JuliaData / IndexedTables.jl

Flexible tables with ordered indices
https://juliadb.org
MIT License
121 stars 37 forks source link

Improve error message when trying to extract index column #78

Closed andreasnoack closed 6 years ago

andreasnoack commented 7 years ago

I guess the rule is that you can only extract data columns and not index columns but it would be great if this could give a better error than ERROR: type TypeofBottom has no field parameters

julia> hitemps = Table(Columns(City = [fill("New York",3); fill("Boston",3)],
                              Data = repmat(Date(2016,7,6):Date(2016,7,8), 2)),
                              Columns(Temperature = [91,89,91,95,83,76]))
City        Data       │ Temperature
───────────────────────┼────────────
"Boston"    2016-07-06 │ 95
"Boston"    2016-07-07 │ 83
"Boston"    2016-07-08 │ 76
"New York"  2016-07-06 │ 91
"New York"  2016-07-07 │ 89
"New York"  2016-07-08 │ 91

julia> map(i -> i.City, hitemps)
ERROR: type TypeofBottom has no field parameters
Stacktrace:
 [1] strip_unionall(::Type) at /home/andreasnoack/.julia/v0.6/IndexedTables/src/utils.jl:305
 [2] _map(::Function, ::IndexedTables.Columns{NamedTuples._NT_Temperature{Int64},NamedTuples._NT_Temperature{Array{Int64,1}}}) at /home/andreasnoack/.julia/v0.6/IndexedTables/src/IndexedTables.jl:377
 [3] map(::Function, ::IndexedTables.IndexedTable{NamedTuples._NT_Temperature{Int64},Tuple{String,Date},IndexedTables.Columns{NamedTuples._NT_City_Data{String,Date},NamedTuples._NT_City_Data{Array{String,1},Array{Date,1}}},IndexedTables.Columns{NamedTuples._NT_Temperature{Int64},NamedTuples._NT_Temperature{Array{Int64,1}}}}) at /home/andreasnoack/.julia/v0.6/IndexedTables/src/IndexedTables.jl:388
shashi commented 7 years ago

btw, you can do map(i->i.City, rows(hitemps)) or map(i->i.City, keys(hitemps)), equivalently:

keys(hitemps, :City)
column(hitemps, :City)
columns(hitemps, :City)
rows(hitemps, :City)

All give the same result.

andreasnoack commented 7 years ago

Thanks. That was a lot of ways to do the same thing but I can see how each of the functions can be useful.
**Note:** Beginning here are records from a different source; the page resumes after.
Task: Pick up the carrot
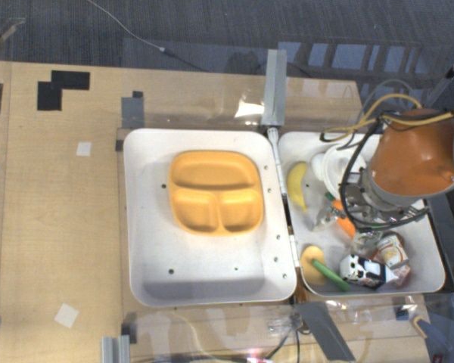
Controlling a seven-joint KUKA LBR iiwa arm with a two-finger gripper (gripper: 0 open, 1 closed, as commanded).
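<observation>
The small orange carrot (343,222) lies in the right white bin (437,277), tucked right under the hand (361,219), which sits low over it; whether the hand is clenched or released, I cannot tell. Just left is a yellow banana (297,183). Toward the near edge lies a green pepper-like stick (332,275). In the left white bin (147,278) on the worktop rests a yellow sectioned plastic plate (216,191).

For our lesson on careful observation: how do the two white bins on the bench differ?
The left bin holds one thing, a yellow divided tray; the right bin holds a jumble, including a banana and a carrot. The arm hangs over the right bin, not over the left bin. Both are shallow, white, and side by side.
</observation>
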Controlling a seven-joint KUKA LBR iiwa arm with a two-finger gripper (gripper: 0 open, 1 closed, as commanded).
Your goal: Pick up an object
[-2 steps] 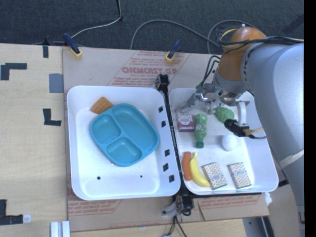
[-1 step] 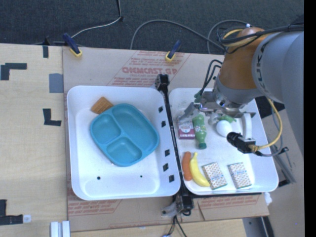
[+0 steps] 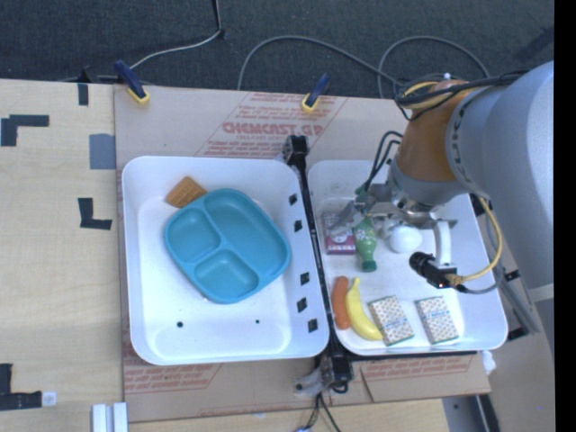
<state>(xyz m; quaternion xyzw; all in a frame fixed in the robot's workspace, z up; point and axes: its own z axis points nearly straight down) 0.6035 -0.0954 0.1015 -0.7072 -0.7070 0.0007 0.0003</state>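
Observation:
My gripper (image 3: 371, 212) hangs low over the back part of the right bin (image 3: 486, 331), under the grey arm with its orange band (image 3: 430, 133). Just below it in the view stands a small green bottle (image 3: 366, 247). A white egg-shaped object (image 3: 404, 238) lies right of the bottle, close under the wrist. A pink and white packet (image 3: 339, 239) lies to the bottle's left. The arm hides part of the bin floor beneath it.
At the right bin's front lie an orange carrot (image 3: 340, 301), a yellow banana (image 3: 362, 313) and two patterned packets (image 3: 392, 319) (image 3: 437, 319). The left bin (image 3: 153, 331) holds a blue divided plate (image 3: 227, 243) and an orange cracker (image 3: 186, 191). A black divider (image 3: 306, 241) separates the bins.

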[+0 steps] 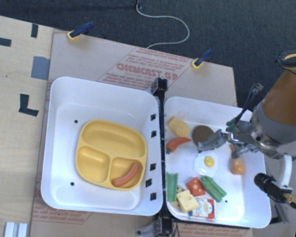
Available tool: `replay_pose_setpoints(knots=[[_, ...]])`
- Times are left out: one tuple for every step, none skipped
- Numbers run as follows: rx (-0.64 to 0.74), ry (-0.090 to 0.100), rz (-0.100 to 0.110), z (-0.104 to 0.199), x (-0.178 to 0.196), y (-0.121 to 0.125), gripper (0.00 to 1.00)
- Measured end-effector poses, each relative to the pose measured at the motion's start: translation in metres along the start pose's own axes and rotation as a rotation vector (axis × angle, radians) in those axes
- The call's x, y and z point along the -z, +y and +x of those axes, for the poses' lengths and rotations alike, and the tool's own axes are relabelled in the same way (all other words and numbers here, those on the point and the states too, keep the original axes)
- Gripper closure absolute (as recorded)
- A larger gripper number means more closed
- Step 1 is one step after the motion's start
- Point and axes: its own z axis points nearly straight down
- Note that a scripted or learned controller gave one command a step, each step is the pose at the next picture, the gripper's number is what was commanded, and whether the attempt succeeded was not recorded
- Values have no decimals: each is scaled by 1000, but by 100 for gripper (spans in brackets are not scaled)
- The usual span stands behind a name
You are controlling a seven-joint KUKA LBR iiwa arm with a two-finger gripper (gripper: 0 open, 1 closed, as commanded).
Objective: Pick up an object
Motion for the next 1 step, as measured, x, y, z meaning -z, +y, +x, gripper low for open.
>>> replay_pose_setpoints(knots=[[3,-2,-12,0,6,2,0]])
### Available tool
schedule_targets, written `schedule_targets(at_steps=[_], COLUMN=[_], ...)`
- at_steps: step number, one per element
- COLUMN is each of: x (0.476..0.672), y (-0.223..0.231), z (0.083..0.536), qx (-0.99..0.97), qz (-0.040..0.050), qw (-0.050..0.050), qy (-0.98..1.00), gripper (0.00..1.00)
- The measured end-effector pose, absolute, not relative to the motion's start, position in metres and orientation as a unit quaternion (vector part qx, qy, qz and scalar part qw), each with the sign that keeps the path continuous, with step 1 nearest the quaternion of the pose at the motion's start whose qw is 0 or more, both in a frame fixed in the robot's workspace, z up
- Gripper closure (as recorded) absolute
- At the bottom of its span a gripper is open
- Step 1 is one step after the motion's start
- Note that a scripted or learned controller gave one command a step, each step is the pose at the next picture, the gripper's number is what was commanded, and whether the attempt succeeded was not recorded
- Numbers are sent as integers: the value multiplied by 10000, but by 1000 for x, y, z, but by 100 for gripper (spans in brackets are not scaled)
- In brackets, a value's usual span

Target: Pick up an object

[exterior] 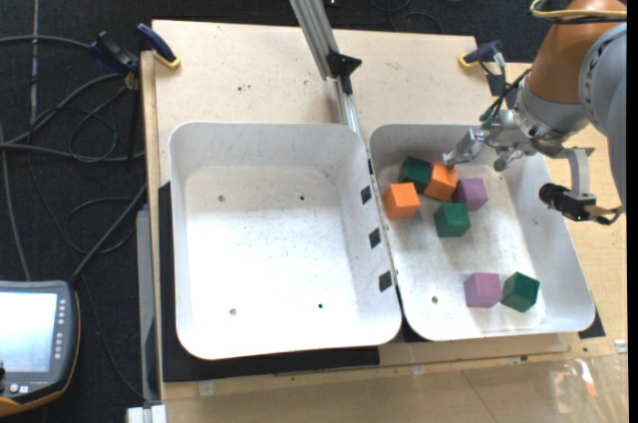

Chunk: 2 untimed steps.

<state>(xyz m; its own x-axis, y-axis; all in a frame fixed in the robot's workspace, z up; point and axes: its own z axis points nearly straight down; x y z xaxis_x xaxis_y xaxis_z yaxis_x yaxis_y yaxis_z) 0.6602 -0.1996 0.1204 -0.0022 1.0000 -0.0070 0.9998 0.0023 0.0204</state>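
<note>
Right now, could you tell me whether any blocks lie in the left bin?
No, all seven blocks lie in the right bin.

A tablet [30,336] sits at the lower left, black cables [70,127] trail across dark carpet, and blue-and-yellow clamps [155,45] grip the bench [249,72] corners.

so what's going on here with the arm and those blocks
A grey and orange robot arm reaches in from the right over the right-hand bin, trying to pick up a block. Its hand sits just above an orange block in a cluster of green, orange and purple cubes. Nothing looks lifted yet. The left bin holds no blocks.
</note>
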Motion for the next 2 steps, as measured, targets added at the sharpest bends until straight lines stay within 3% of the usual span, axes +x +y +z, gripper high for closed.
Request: schedule_targets(at_steps=[1,2], x=[661,665], y=[-198,-201], z=[130,194], qx=[7056,7061], qz=[60,22], qw=[99,46], qy=[7085,7081], gripper=[100,100])
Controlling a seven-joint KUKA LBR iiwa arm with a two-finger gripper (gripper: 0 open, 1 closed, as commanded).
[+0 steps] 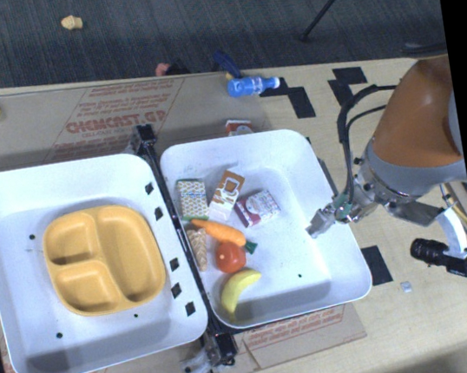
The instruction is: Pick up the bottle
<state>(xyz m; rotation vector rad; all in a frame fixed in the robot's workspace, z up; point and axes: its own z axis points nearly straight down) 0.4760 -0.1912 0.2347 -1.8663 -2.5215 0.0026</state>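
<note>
The bottle (251,86) lies on the bench behind the right bin (343,253), long axis left-right, cap pointing right. The gripper (320,224) hovers over that bin's right rim; jaw state unclear.

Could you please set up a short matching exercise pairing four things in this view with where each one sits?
Things:
1. blue bottle
2. yellow divided plate
3. banana
4. claw

Places:
A. in the left bin
B. over the right rim of the right bin
C. on the bench, beyond the far edge of the right bin
D. at the near end of the right bin, below the tomato

Pairs: 1-C, 2-A, 3-D, 4-B
</note>
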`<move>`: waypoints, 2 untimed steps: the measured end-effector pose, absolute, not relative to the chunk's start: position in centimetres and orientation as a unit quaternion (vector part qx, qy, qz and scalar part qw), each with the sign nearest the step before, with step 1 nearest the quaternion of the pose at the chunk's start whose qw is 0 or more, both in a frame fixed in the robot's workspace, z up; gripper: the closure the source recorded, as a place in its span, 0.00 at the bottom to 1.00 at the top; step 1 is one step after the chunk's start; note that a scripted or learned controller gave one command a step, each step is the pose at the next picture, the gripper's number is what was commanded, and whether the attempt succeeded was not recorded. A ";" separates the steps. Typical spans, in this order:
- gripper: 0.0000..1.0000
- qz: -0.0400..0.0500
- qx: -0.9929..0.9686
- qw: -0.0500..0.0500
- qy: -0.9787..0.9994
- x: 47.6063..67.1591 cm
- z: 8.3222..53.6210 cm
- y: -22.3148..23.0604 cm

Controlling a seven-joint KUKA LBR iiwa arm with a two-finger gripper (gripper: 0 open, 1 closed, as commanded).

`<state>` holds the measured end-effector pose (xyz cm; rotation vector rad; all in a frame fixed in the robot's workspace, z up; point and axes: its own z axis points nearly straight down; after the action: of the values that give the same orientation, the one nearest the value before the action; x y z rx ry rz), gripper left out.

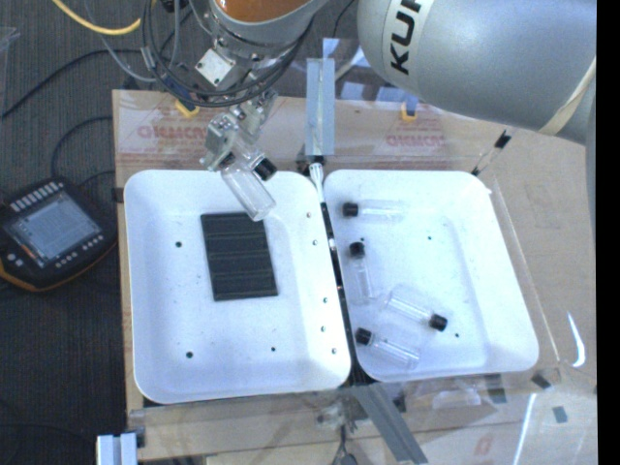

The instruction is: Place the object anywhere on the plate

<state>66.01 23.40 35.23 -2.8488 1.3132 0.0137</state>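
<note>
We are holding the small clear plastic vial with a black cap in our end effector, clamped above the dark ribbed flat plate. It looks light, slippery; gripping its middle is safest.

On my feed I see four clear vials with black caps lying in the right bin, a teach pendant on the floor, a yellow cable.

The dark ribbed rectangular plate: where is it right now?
The dark ribbed rectangular plate lies flat in the left white bin, right of centre, just below the clear vial.
</note>
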 end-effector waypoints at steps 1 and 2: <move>1.00 0.006 -0.970 0.002 0.243 64.4 35.7 23.4; 1.00 0.005 -0.992 0.002 0.123 61.6 38.2 23.4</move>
<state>61.63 23.40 38.21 -3.1130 0.3869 0.0172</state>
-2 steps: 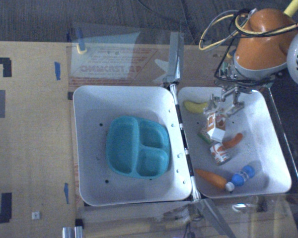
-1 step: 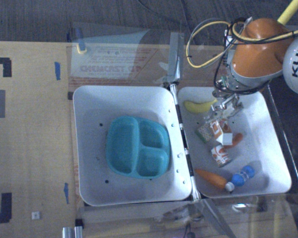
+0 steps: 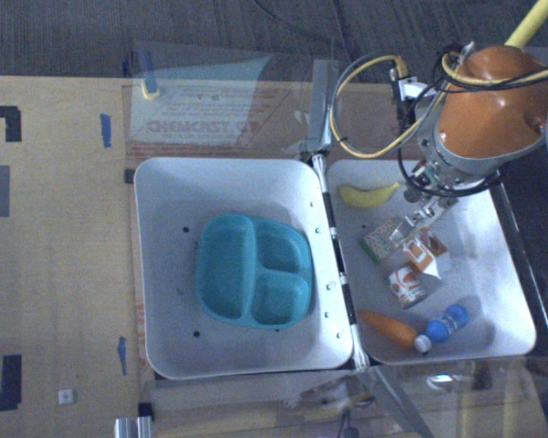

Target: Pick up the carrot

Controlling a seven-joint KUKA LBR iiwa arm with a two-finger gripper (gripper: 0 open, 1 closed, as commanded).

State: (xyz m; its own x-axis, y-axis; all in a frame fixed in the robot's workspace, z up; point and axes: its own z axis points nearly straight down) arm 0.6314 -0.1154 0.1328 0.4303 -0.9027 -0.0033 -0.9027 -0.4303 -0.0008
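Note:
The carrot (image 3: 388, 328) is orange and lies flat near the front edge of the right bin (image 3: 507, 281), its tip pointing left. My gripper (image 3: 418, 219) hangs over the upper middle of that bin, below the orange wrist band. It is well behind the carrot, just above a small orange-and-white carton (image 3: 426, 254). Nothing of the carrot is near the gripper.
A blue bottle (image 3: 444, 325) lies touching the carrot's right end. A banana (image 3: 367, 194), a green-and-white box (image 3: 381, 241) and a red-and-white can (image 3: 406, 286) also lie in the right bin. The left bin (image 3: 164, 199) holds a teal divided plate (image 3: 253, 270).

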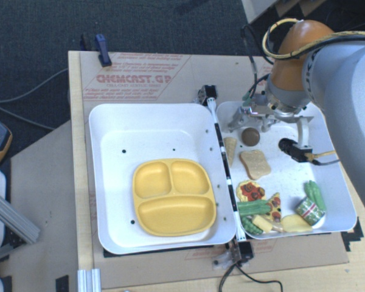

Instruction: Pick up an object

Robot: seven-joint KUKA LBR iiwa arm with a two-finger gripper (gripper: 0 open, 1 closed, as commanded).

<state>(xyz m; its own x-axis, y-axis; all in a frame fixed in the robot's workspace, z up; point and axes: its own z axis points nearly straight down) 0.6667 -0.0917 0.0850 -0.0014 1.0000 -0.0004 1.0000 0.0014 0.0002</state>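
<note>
My gripper (251, 125) hangs low over the back left part of the right bin (337, 181). It is open, with its grey fingers splayed to either side. A brown round piece (250, 137) lies just below and between the fingertips, and I cannot tell whether they touch it. Nearer the front lie a slice of bread (255, 163), a pizza slice (250, 191), a green pickle (314, 193), a small can (309, 211) and several green and yellow food pieces (261, 219).
The left bin (109, 132) holds a yellow divided plate (173, 196). A tan piece (230, 148) leans at the wall between the two bins. The arm's black cable and plug (294, 149) hang over the right bin. A blue clamp (102, 49) sits at the board's back left.
</note>
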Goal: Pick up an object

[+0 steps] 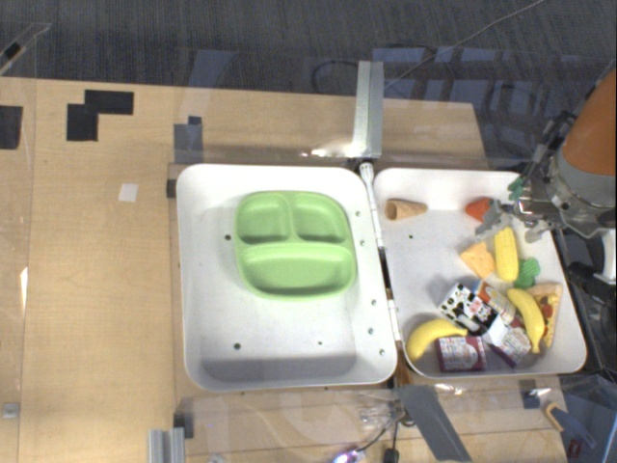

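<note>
My gripper [515,218] hangs low over the far right part of the right bin [424,249], under the grey wrist with its orange band [592,139]. Directly below it lies a yellow corn cob [505,255], with an orange cheese wedge [476,259] to its left and a red piece [479,207] just left of the gripper. A small green item [526,273] sits to the right of the corn. Nothing is seen held.
Toward the front of the right bin lie two bananas [434,336] [526,316], a cow-patterned box [465,304], a dark red packet [461,353] and a pizza slice [549,307]. A tan cone [405,208] rests at its far left. The left bin [207,287] carries a green divided plate [292,242].
</note>
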Motion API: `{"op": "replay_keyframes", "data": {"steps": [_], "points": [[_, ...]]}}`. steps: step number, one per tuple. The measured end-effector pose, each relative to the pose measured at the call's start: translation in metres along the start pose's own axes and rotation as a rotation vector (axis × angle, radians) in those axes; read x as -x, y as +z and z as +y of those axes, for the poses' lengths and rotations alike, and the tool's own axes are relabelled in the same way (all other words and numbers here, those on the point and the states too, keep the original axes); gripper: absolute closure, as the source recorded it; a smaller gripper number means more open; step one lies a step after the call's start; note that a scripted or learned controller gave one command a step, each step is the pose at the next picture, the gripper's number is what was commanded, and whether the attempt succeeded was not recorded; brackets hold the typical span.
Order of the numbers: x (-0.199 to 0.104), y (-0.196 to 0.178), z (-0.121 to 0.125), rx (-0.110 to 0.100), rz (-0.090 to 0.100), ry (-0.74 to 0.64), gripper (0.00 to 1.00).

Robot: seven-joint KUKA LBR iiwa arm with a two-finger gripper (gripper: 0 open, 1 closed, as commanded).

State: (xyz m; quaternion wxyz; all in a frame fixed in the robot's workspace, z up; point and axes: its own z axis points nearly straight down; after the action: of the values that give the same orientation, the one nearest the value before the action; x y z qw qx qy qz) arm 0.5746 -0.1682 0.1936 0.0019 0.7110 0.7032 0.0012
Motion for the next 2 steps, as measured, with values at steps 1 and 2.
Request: {"op": "replay_keyframes", "data": {"steps": [1,2], "points": [[0.023,0.095,-0.002,0.005,-0.001,-0.114,0.00],[0.022,0.084,0.001,0.010,-0.002,-0.114,1.00]]}}
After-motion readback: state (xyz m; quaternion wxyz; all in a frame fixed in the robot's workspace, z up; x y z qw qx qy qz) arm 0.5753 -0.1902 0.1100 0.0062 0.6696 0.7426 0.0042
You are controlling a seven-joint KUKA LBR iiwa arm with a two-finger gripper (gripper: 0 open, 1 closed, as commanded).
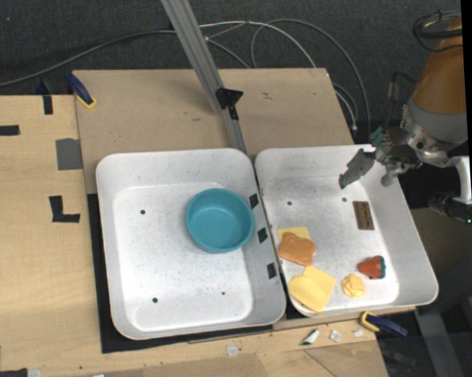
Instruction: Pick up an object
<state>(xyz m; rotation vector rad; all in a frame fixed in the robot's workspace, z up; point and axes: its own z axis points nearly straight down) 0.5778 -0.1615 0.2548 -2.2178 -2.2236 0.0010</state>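
Note:
My gripper (pixel 370 172) hovers over the far right corner of the right bin (pixel 314 167), its fingers spread open with nothing between them. Below it on the bin floor lies a small brown block (pixel 364 215). Nearer the front of that bin are a red piece (pixel 372 268), a small yellow lump (pixel 353 285), a yellow wedge (pixel 312 287) and an orange toast-like piece (pixel 296 249). A blue bowl (pixel 219 219) stands upright in the left bin (pixel 136 253).
A slanted metal pole (pixel 202 58) comes down to the back edge between the bins. Cables (pixel 290 37) lie behind the bench. Blue and yellow clamps sit at the back left (pixel 82 90) and front right (pixel 380 322). Black tape marks (pixel 60 209) dot the wood at left.

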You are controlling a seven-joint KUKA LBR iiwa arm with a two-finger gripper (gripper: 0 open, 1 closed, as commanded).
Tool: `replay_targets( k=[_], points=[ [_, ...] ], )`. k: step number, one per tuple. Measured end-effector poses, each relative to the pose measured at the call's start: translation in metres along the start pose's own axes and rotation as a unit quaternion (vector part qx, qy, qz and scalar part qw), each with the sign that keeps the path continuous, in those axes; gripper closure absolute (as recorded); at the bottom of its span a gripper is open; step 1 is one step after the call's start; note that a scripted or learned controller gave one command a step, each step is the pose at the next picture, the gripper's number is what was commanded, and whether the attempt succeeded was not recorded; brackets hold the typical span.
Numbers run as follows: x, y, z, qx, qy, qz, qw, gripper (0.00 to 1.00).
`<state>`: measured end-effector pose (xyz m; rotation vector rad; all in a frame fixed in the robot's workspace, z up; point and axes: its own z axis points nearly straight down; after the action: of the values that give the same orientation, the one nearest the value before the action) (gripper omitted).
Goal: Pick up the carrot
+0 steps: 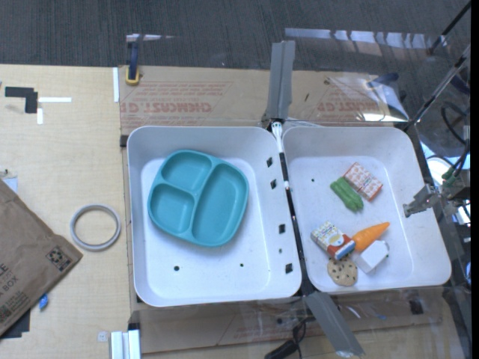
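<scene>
The carrot [370,235] lies in the right bin [397,144], at about 5 o'clock from the bin's centre, tilted with its thick end toward 2 o'clock and its narrow end toward 8 o'clock. Its narrow end touches a small carton [330,238] at 9 o'clock; a white block [373,256] sits just beside it at 6 o'clock, and a cookie [343,272] lies near the bin's 6 o'clock rim. A green vegetable [347,194] and a patterned packet [363,181] lie at 12 o'clock from the carrot, apart from it. The left bin [142,200] holds a teal divided plate [197,197]. The gripper [420,203] is at the right bin's 3 o'clock rim, well apart from the carrot; whether it is open or closed cannot be determined. A tape ring [95,226] rests on the bench [60,155] at 9 o'clock from the left bin.
</scene>
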<state>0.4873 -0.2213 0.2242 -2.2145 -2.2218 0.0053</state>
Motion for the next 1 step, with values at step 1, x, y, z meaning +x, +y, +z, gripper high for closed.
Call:
replay_targets(
  k=[1],
  points=[
    [0.0148,0.0141,0.1244,-0.001,0.0,0.083,0.9965,0.0]
  ],
)
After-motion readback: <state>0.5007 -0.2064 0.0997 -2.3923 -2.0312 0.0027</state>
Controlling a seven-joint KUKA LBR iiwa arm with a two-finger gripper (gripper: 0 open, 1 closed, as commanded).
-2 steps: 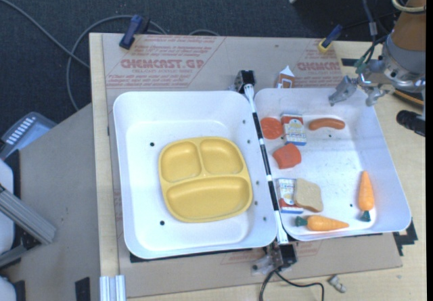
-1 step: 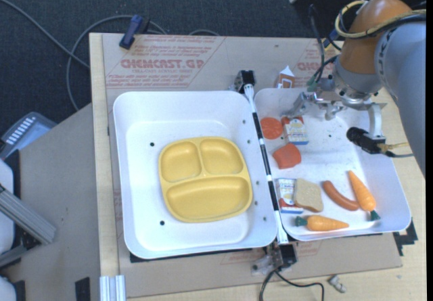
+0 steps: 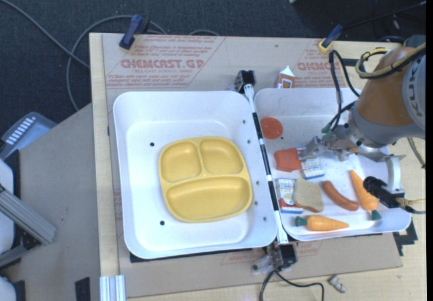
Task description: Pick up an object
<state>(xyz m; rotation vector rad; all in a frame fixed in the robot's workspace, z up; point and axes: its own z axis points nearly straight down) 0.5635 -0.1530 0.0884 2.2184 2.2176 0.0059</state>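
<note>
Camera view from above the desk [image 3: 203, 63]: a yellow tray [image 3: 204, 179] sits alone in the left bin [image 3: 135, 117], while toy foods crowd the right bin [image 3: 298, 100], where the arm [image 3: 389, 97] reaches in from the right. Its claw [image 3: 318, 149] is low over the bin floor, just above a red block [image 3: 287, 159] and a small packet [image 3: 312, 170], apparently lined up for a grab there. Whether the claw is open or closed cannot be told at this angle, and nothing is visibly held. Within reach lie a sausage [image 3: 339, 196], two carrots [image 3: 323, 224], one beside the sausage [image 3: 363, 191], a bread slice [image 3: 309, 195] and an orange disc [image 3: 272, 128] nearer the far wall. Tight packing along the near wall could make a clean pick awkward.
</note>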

davidanthoff commented 7 years ago

I can see that it is super useful to only iterate the data column when there is only one data column and it is scalar, but as soon as there are multiple data columns, it seems almost more useful to have the rows behavior be the default... Probably just a trade-off which use-case one wants to prioritize...

shashi commented 7 years ago

Makes sense to me too. The array representation is most useful when there is a single vector of scalar for data... But having a different default behavior for Columns seems worse off than the present situation.